A recent report from Persistence Market Research, an analytics firm based in India, sees the most intensive adoption of big data in the maritime industry occurring first in Europe, where corporations are pursuing all kinds of “digitalization” initiatives with enthusiasm. The report, “Maritime Big Data Market: Global Industry Trend Analysis 2012 to 2017 and Forecast 2017-2025,” notes that most of the maritime-focused big data vendors are based in Europe, including Maritime International Inc., Windward Ltd. and the Big Data Value Association. “Several other companies like Laros Inc. and Ericsson Inc. are also expanding their (offerings) in North America,” according to the report.

“Big data is of important value to large maritime operators, as it allows these cruise ship companies, large tanker and other fleet operators to work in coordination with their agents, ports and other communicating third parties by turning unstructured data into insightful information,” said Nivedita Upadhyay, a consultant at Persistence Market Research. This information can be related to security, the location of a ship, weather forecasts, behavior of ship equipment and other factors.

According to Upadhyay, maritime operators have realized the value of big data and have started entering into partnerships with technology providers in order to implement artificial intelligence.

For instance, she said, Fujitsu entered into a partnership in 2016 with ClassNK, an international ship classification society, to provide a maritime big data platform. The platform collects machine-based data such as engine information and weather information from ships at sea and helps operators forecast machine life and potential malfunctions. This can reduce the risk of system failures and also better align maintenance and repair activities with actual needs.

Smaller maritime operators are also moving toward the adoption of these technologies, but usually at a slower rate. “Only around 8 to 10 percent of smaller maritime operators are using these digitalization or big data technologies within their vessels,” Upadhyay said.

She attributed the slow adoption to the current high cost of implementation, which exceeds the budget for most smaller operators.

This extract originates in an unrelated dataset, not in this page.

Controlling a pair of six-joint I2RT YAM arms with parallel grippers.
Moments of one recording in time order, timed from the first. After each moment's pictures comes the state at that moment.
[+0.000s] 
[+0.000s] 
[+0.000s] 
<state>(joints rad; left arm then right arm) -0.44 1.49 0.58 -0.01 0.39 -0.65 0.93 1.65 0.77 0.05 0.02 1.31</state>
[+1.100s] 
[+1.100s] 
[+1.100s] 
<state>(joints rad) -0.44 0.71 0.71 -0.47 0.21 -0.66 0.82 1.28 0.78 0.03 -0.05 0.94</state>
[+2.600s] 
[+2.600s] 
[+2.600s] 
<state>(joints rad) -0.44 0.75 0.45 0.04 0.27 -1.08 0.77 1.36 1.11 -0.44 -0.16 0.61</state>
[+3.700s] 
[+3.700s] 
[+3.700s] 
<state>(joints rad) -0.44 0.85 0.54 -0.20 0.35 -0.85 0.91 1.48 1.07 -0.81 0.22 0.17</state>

Another reason is the lack of knowledge of the technologies and their benefits to shipping, she said. However, Upadhyay added that big data could be quite significant for smaller operators too, since it can provide the same kind of advantages it confers on larger operators.

“It allows them to move their vessels on time with real-time navigation, and helps them in emergency cases by providing information with the help of predictive analytics,” she said. Moreover, due to the availability of cloud-based platforms — which typically reduce the need for on-staff expertise and cut costs overall — it is expected that in the near future, smaller operators will adopt big data solutions more easily.

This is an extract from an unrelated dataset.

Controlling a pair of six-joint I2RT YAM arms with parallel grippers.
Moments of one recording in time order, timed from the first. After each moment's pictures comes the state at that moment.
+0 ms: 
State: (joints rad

“We can say that smaller operators will definitely go in for cloud-based maritime big data offerings due to less cost and the ease of configuration,” Upadhyay said.

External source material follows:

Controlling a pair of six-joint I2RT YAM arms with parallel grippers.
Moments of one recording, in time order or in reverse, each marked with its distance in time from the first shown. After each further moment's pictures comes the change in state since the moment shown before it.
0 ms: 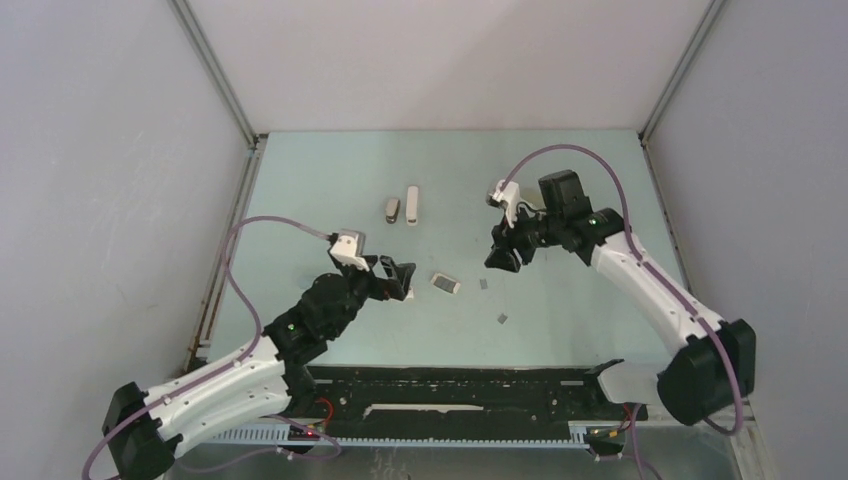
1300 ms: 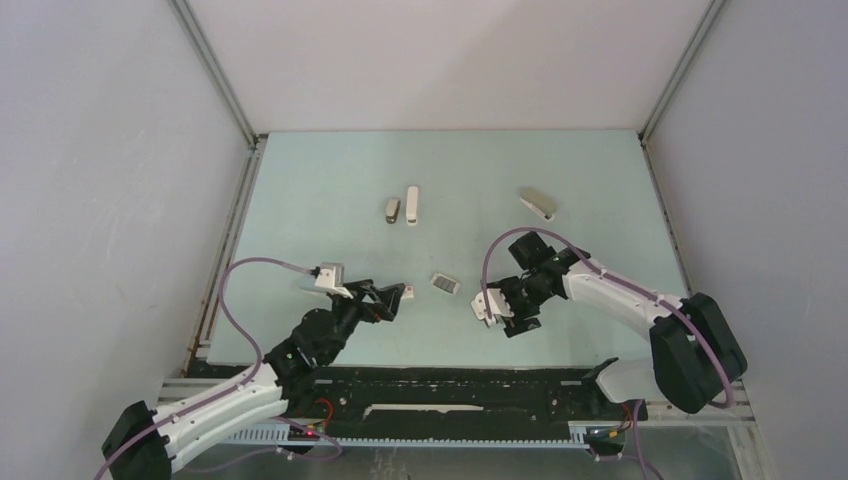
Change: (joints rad) left arm 0.004 -0.241 -0.394 0.281 -0.046 -0.148; right arm 0.177 0.000 -0.372 -0.085 0.155 -1.019
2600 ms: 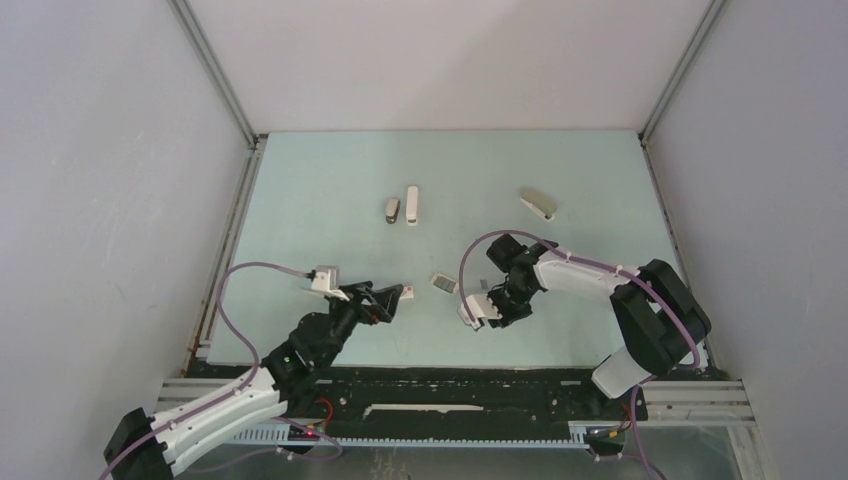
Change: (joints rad) left arm 0.000 -0.067 -0.027 -0.013 0.000 -0.034; right arm 0.079 0.230 0.091 -0.040 0.137 0.008
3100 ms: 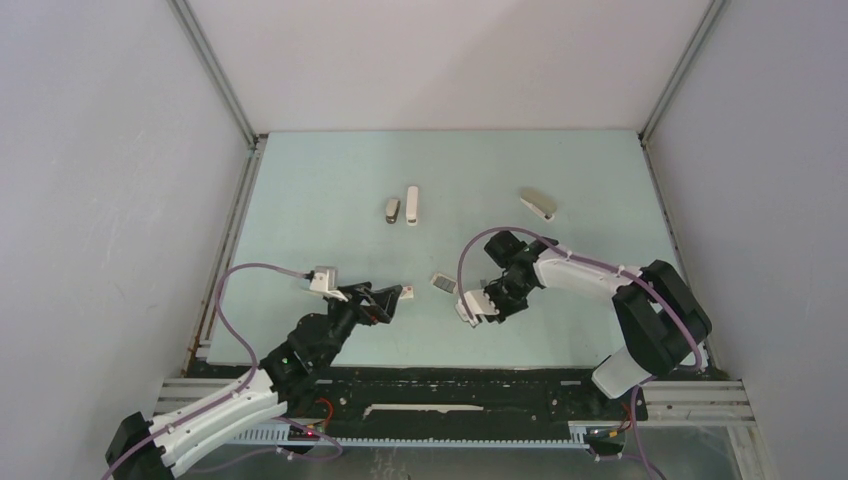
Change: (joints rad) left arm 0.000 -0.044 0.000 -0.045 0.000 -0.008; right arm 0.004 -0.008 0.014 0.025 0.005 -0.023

Larger maritime operators also sometimes prefer using cloud-based offerings. For instance, she noted, the classification society DNV GL has launched a big data maritime platform called Veracity. It is designed to provide security, predictive analysis and reduction in machine downtime, and improve real-time communication. “(Veracity) includes familiar Microsoft cloud technology so that more maritime companies can adopt the platform,” she said.

For his part, Puranik of Atlantic.net envisions smaller operators taking advantage of big data technology through a mixture of telemetrics, the cloud and cloud analytics.

Armed with this technology, he said smaller ship operators should be able to capture and analyze data like time in transit and variables that affect delivery quality — for example, the effect of storms compared to flat seas. Tracking of a vessel and comparing run times throughout the year to see if there is variability in cost or seasonality should allow operators “to adjust pricing to more accurately reflect costs,” he said.